INSTRUCTIONS TO FOLLOW ::
Using the data that follows, say how many lines contain the word "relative", giving the number by itself.

[Data items]

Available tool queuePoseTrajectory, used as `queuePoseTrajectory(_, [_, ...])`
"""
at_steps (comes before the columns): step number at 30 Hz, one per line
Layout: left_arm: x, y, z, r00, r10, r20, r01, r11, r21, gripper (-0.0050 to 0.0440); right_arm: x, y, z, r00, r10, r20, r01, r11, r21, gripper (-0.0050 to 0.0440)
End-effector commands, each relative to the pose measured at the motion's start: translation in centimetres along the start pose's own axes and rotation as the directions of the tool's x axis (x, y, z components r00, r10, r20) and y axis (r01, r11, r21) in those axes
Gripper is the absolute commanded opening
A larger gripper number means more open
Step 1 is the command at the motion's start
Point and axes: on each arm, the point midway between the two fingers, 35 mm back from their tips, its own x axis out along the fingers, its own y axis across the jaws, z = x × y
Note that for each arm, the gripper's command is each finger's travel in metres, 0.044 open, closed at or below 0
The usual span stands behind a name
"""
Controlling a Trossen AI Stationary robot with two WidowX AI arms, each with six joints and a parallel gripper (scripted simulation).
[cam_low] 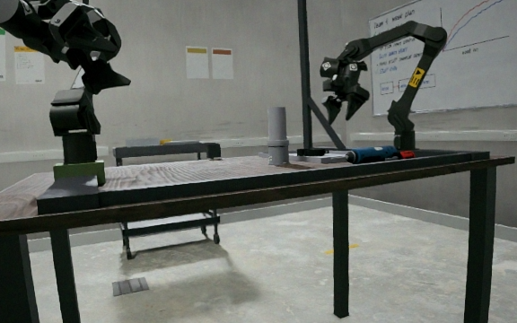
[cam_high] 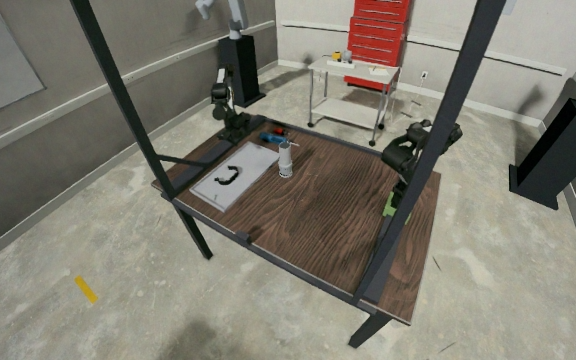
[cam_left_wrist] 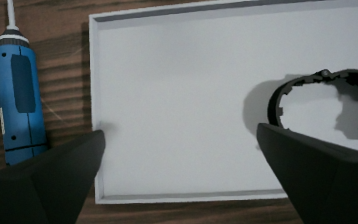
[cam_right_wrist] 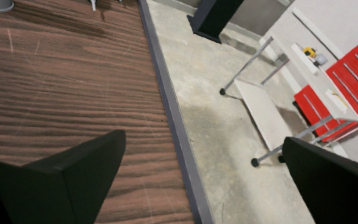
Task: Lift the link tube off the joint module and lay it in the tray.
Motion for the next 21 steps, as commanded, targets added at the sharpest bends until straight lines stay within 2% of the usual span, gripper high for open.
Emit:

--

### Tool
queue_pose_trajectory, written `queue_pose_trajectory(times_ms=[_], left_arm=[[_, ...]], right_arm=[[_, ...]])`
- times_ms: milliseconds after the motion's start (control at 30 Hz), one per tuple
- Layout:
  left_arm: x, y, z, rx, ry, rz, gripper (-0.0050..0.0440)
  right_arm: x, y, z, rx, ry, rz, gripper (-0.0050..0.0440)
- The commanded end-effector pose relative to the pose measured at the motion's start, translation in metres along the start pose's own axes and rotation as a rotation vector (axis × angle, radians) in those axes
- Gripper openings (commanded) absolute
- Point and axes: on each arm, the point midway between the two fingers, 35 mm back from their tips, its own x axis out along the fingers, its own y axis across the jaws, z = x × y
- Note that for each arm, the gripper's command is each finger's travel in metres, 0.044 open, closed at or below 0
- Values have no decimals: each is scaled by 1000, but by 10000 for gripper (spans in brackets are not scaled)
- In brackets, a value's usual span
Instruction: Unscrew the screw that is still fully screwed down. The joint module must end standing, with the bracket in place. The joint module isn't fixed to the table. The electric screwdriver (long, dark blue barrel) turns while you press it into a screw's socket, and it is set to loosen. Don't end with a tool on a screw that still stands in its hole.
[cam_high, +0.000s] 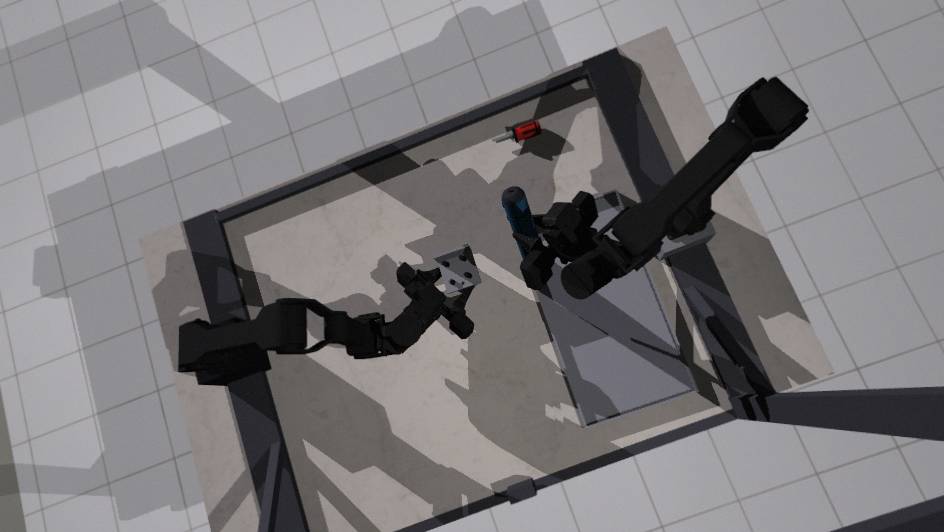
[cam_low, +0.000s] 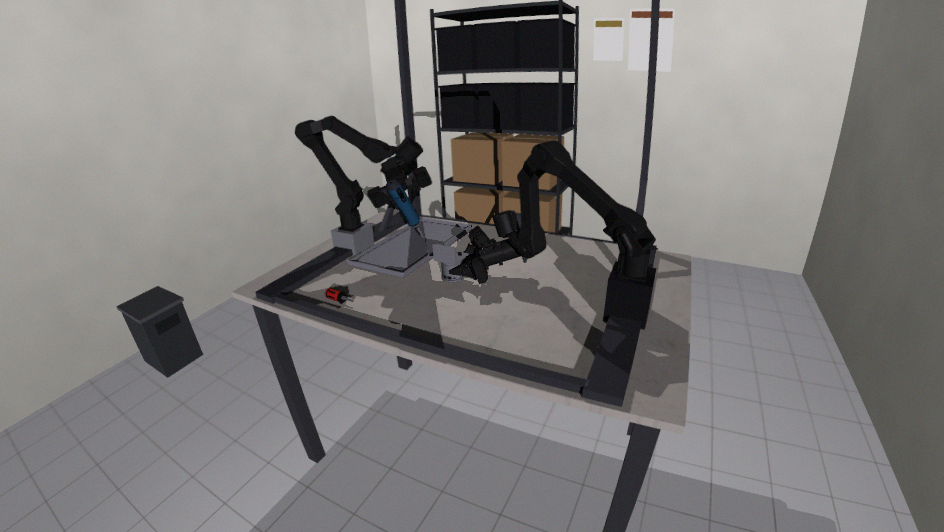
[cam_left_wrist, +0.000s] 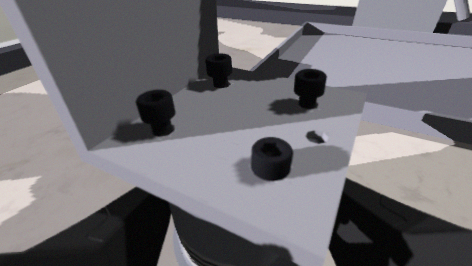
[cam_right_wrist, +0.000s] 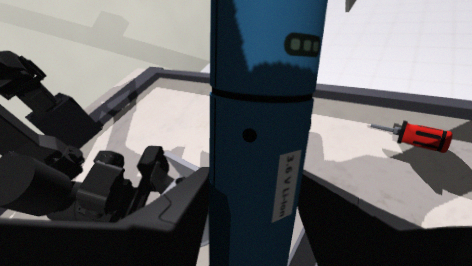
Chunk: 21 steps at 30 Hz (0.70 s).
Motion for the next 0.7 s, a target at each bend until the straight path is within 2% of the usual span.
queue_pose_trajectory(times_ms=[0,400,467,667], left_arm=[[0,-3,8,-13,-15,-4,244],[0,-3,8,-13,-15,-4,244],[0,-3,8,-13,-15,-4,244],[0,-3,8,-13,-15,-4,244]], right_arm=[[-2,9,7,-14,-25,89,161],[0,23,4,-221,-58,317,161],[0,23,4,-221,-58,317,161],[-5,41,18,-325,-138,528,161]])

RESPONSE FOR THIS EXERCISE ::
2